Additional orbital concepts included Journey to Enceladus and Titan (JET), a proposed Saturn orbiter submitted to NASA's Discovery Program that would have investigated the habitability of both Titan and Enceladus. In 2015, the NASA Innovative Advanced Concepts (NIAC) program also funded a Phase II design study for the Titan Submarine, a concept intended to explore Titan's methane and ethane seas by operating beneath their surfaces.

== Human exploration ==

Human exploration of Titan is a speculative concept that has been proposed because of the moon's abundant resources and unique atmospheric properties, although no crewed missions are currently planned. Titan has a dense, nitrogen-rich atmosphere, extensive lakes and seas of liquid methane and ethane, and abundant organic compounds. Observations also indicate the possible presence of a subsurface ocean of liquid water mixed with ammonia, which could provide resources for any future human activity.

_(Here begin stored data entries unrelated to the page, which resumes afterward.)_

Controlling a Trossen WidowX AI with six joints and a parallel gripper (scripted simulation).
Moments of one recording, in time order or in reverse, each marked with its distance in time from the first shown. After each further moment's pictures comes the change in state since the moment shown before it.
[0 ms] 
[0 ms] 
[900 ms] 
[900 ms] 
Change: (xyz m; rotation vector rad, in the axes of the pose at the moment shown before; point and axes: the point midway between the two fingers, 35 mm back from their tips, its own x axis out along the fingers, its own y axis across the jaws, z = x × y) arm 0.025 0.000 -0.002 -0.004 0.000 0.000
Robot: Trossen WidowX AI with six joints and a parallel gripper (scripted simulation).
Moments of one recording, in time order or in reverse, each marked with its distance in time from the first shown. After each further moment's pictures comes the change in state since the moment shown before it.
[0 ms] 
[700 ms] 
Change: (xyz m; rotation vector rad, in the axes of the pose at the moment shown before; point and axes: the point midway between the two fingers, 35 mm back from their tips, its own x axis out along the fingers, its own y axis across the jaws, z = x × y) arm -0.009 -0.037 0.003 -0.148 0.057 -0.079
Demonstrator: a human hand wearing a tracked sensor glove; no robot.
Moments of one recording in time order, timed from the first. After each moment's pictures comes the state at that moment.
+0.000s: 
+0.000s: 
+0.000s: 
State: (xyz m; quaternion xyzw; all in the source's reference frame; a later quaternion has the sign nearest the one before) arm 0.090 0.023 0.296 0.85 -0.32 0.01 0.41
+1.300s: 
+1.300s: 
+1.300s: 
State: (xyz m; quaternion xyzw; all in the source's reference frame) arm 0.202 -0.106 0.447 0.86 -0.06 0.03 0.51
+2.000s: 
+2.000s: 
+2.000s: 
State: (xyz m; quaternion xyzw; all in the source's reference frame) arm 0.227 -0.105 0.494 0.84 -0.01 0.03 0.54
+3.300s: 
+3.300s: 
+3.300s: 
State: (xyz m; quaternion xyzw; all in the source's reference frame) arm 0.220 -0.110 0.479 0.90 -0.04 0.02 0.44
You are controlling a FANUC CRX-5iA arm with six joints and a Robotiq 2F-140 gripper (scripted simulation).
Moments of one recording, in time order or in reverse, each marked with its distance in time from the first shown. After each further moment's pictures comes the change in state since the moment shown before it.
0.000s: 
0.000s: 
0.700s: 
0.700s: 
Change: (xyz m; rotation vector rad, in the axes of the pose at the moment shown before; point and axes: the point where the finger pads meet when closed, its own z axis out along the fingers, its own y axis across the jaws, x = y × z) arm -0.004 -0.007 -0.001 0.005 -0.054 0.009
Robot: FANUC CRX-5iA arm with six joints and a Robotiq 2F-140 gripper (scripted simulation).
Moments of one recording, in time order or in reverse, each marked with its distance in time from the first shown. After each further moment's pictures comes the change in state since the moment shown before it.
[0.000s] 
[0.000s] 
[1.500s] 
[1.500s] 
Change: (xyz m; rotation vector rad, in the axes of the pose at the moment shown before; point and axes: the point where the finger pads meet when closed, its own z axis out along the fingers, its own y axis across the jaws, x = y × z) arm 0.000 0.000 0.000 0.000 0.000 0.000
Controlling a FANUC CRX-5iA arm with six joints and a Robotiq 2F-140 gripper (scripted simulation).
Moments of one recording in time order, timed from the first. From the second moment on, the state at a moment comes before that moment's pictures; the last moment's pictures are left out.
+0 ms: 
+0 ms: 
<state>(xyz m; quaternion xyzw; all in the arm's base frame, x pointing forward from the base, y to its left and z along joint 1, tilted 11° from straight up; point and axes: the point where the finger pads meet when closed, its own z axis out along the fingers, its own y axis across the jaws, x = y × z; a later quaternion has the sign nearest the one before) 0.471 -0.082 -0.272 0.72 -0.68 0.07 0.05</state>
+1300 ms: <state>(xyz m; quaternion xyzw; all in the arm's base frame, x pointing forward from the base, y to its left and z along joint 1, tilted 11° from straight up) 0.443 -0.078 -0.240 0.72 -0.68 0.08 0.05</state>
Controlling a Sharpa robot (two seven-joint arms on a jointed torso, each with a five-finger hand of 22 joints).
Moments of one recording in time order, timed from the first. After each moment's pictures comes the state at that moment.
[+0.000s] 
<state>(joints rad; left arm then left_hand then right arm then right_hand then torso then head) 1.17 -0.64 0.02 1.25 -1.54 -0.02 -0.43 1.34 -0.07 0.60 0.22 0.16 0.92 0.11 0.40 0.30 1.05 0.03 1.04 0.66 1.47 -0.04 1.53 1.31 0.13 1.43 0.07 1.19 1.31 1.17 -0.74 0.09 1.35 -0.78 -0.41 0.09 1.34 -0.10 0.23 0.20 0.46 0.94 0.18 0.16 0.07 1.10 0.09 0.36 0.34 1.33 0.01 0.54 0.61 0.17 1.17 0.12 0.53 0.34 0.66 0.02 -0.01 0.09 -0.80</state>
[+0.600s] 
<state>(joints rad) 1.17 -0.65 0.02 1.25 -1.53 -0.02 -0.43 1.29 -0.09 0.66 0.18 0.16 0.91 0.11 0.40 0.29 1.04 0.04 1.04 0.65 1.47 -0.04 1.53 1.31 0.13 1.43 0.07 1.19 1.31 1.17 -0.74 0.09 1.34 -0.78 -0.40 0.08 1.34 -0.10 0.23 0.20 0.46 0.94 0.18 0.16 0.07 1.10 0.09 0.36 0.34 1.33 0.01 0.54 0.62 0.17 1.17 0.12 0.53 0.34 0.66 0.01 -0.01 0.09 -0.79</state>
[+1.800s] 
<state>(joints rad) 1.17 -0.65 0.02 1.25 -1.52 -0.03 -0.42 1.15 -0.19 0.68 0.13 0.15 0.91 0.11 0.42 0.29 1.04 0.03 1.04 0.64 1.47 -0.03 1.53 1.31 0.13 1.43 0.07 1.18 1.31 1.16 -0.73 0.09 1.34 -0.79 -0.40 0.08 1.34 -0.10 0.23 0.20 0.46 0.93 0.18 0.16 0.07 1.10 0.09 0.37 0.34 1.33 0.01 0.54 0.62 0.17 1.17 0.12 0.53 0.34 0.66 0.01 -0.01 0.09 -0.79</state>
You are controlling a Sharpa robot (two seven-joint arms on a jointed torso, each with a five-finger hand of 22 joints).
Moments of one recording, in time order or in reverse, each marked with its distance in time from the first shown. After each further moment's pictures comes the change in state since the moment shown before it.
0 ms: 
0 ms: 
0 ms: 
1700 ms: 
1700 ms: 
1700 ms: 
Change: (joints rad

Among those who have proposed human settlement of Titan, aerospace engineer Robert Zubrin has argued that the moon possesses many of the materials needed to support a long-term human presence. In these proposals, atmospheric nitrogen could provide a habitat buffer gas, while methane and ammonia could be used for fuel production and other industrial processes.

Any human presence on Titan would face substantial technical challenges. The average surface temperature is about -179 C, requiring extensive thermal protection for habitats and equipment. Titan's surface gravity is about 14 percent of Earth's gravity (0.14 g). Long-term exposure to reduced gravity below 0.4 g may pose health concerns, including bone and muscle loss. However, Titan's dense atmosphere and low gravity would make aerodynamic flight comparatively efficient, making aircraft and rotorcraft attractive concepts for exploration. Proposed energy sources include chemical energy from local hydrocarbons, wind power, tidal power from Titan's methane seas, and nuclear power systems.